▶ _Exercise goal_: Among the records below, find the lines that contain "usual" and copy each of them.

▶ _Source data_:
┌──

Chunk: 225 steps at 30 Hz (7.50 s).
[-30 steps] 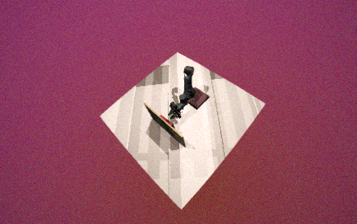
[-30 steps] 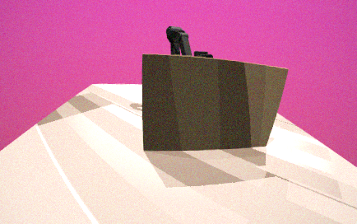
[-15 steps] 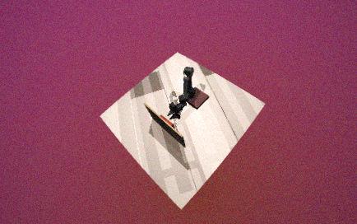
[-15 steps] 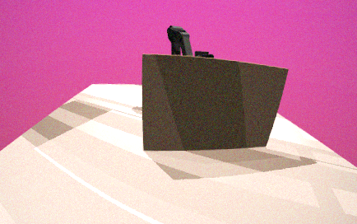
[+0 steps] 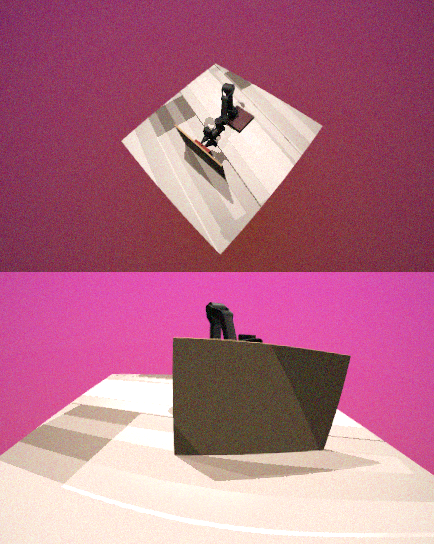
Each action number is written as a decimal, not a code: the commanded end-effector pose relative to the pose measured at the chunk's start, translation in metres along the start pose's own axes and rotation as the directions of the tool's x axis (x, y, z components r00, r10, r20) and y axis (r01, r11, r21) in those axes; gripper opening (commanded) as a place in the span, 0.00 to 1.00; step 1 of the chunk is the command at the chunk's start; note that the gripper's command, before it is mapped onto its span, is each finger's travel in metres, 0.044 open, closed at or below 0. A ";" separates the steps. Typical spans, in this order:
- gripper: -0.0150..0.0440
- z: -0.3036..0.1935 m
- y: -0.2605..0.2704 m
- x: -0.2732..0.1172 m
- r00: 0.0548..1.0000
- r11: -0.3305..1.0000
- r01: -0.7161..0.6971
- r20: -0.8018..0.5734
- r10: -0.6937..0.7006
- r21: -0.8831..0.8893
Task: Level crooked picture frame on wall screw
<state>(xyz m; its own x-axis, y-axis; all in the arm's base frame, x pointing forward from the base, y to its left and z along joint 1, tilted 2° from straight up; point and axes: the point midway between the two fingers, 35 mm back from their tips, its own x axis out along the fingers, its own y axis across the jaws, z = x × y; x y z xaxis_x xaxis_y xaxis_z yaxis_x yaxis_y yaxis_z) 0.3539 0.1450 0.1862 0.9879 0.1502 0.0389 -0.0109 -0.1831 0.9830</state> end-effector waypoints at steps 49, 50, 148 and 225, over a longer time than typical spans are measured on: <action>0.43 0.000 -0.001 0.007 1.000 1.000 0.002 -0.002 -0.002 0.001; 0.42 0.000 -0.001 0.007 1.000 1.000 0.002 -0.002 -0.002 0.001; 0.25 0.000 0.008 0.007 1.000 1.000 0.002 -0.002 -0.002 0.001; 0.25 -0.006 0.008 0.007 1.000 1.000 0.002 -0.002 -0.002 0.001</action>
<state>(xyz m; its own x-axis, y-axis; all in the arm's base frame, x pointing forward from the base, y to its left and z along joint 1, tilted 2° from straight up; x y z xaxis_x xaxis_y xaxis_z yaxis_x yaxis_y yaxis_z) 0.3591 0.1504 0.1935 0.9875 0.1547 0.0289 -0.0009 -0.1778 0.9841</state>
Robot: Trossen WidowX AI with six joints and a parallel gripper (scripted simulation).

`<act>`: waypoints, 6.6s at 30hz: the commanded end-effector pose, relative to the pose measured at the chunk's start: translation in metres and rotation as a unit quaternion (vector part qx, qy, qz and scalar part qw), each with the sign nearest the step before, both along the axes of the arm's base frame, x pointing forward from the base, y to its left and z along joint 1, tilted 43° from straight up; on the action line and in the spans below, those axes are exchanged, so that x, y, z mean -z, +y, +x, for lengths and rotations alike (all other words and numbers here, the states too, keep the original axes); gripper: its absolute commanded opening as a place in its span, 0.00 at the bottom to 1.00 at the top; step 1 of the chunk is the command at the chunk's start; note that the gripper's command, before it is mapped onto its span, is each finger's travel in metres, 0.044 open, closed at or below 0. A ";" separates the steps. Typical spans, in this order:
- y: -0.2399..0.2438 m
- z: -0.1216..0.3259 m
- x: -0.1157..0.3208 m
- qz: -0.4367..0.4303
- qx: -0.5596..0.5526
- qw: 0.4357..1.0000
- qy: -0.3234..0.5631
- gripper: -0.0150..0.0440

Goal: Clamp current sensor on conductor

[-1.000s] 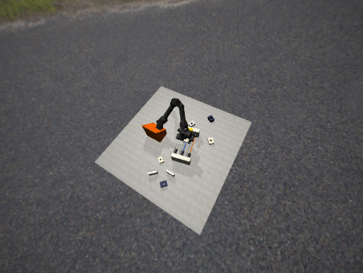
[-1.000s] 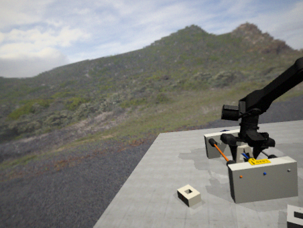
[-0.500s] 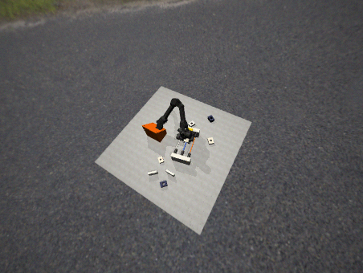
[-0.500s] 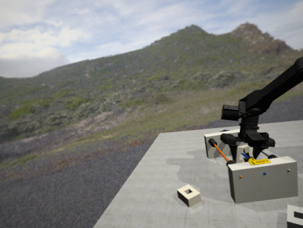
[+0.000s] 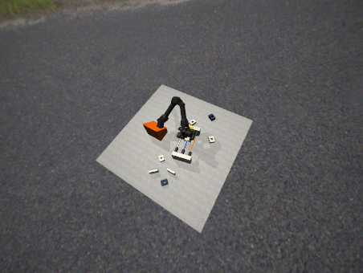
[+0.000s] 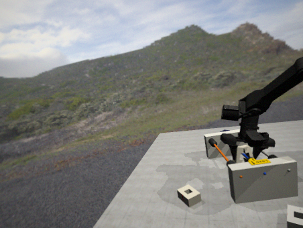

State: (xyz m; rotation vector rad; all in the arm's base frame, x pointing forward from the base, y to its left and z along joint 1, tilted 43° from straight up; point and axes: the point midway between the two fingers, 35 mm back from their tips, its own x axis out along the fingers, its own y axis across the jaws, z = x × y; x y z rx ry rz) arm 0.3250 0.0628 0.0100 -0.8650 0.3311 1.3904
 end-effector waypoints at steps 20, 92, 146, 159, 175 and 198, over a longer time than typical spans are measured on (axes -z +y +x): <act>0.001 0.004 -0.005 0.007 -0.001 1.000 -0.012 0.25; 0.001 0.004 -0.005 0.007 -0.001 1.000 -0.012 0.25; 0.001 0.004 -0.005 0.007 -0.001 1.000 -0.012 0.25; 0.001 0.004 -0.005 0.007 -0.001 1.000 -0.012 0.25; 0.001 0.004 -0.005 0.007 -0.001 1.000 -0.012 0.25; 0.000 0.000 0.002 -0.001 0.001 1.000 -0.001 0.48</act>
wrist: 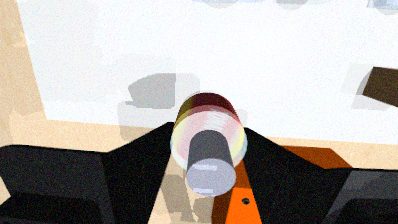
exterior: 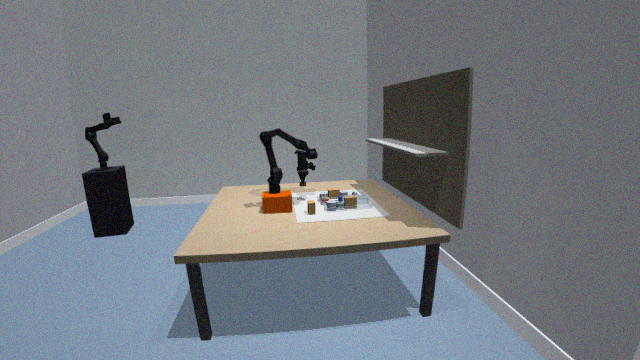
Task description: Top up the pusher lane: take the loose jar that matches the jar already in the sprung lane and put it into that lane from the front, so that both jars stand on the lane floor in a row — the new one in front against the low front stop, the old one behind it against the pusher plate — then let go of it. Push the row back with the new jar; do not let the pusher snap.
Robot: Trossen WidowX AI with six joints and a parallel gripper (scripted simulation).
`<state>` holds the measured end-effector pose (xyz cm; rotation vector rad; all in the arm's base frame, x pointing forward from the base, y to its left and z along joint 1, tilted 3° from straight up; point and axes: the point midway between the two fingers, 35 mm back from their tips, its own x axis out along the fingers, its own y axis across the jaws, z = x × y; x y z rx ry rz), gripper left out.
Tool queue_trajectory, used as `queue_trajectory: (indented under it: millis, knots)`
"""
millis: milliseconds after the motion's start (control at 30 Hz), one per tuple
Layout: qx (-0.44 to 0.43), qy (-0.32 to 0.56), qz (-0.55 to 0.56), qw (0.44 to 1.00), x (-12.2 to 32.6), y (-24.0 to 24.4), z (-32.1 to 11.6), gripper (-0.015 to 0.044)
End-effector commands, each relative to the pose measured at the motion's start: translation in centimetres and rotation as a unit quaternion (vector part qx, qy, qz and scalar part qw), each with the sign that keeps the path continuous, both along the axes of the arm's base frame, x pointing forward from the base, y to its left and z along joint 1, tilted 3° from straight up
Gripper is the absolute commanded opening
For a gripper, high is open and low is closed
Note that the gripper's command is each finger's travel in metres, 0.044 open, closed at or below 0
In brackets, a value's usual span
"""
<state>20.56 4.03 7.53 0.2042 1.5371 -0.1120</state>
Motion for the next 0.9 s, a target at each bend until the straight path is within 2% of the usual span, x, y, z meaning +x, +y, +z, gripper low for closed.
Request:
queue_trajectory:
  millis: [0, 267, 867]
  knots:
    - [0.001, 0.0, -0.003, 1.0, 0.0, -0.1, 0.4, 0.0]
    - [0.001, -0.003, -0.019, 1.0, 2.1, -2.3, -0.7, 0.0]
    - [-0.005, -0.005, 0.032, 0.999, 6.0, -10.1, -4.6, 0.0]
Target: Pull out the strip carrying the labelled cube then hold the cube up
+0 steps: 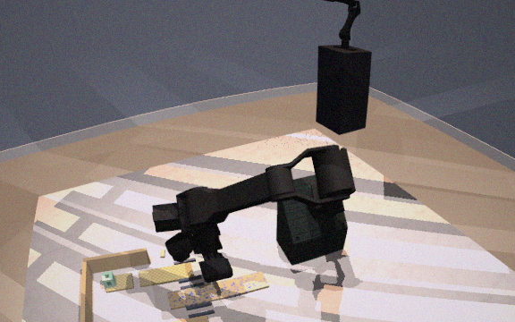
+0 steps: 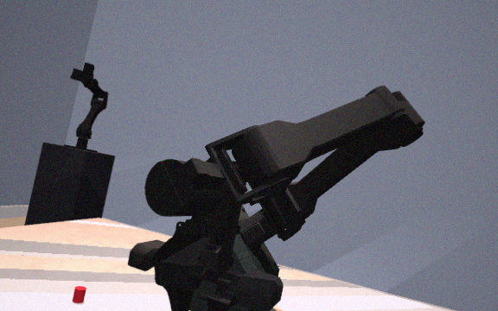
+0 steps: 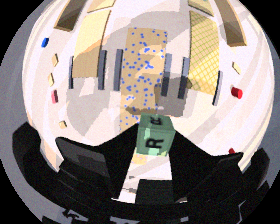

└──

▶ _Result of the exercise_:
In brackets, a value's usual span
Motion for the next 0.9 s, a target at each bend until the straight path is within 2% of the usual span, x, y, z meaning +x, +y, +z, gripper low for closed.

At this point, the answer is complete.